Make sure that he doesn't feel bad if he goes in his pants. He probably doesn't have the control or sensation yet so it is not his fault. Also, even children without this disease still take longer usually to learn to poop on the potty than to pee.
Sounds like he is doing great already, and make sure you keep it positive so he doesn't get frustrated.
Good Morning R., I have no idea at all what hirschsprung disease is, but I think it is ok to go ahead and try potty trying. Since he seems to want to. Our 3 yr old grandson would poop in his pull up at nap time. In the last week has he started going to poop in the toilet alone and then asks me to clean his hinny. So it does take a while no matter the age or desire to get the idea they can poop in potty and it won't hurt them. He can hold his PP for the longest time so I ask him then make him go try every couple of hours during the day. Now he goes by himself to PP too. It takes time and alot of patience. But eventually it happens and they are so proud.

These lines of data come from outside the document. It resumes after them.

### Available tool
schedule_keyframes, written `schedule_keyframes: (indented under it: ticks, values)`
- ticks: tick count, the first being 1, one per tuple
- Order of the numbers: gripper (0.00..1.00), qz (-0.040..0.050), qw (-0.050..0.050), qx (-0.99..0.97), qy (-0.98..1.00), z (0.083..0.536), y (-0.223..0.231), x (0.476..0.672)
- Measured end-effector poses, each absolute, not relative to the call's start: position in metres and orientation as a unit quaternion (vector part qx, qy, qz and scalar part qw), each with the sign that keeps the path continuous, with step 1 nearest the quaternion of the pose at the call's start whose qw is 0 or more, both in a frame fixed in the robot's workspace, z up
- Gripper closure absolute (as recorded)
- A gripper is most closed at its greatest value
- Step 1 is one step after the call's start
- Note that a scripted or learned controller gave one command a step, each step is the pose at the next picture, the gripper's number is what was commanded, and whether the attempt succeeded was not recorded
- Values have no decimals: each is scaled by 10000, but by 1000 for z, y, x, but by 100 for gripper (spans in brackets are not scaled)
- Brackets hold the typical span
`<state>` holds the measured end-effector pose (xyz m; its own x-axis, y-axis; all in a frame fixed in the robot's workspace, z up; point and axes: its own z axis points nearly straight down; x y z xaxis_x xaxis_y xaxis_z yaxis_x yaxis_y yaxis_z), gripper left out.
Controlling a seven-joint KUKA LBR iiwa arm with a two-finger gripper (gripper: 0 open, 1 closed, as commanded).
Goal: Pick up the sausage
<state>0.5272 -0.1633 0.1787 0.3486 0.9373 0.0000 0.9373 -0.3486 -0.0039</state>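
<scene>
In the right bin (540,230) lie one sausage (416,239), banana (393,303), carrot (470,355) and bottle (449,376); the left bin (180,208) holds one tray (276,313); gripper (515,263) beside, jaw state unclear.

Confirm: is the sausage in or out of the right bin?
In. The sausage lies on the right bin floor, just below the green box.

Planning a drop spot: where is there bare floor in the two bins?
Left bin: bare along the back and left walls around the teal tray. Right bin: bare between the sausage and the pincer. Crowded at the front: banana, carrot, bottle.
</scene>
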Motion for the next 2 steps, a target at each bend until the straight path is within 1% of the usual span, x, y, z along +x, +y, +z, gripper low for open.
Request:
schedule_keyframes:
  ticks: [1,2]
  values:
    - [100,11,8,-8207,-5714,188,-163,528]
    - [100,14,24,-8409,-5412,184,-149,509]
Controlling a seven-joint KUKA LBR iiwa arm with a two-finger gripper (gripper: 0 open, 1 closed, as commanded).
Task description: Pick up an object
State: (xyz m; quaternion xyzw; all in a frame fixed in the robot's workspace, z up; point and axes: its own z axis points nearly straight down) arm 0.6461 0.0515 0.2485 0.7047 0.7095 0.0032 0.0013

Hi R.- My 6 yo nephew has hirschsprung disease. He has a bag but still needed to be potty trained. I asked my sil about this yesterday. She told me that training him to go pee pee in the potty was pretty typical. She said for a bowel movement it was important to have him sit on the toilet 3 times a day after every meal. He wore a pullup for a long time because a cough or sneeze can cause a problem. Now that he is a little older he is able to control it a little more but he still needs to go after meals. He wears underwear during the day but he still needs a pullup at night because the control isn't quite there yet. I hope this helps! J.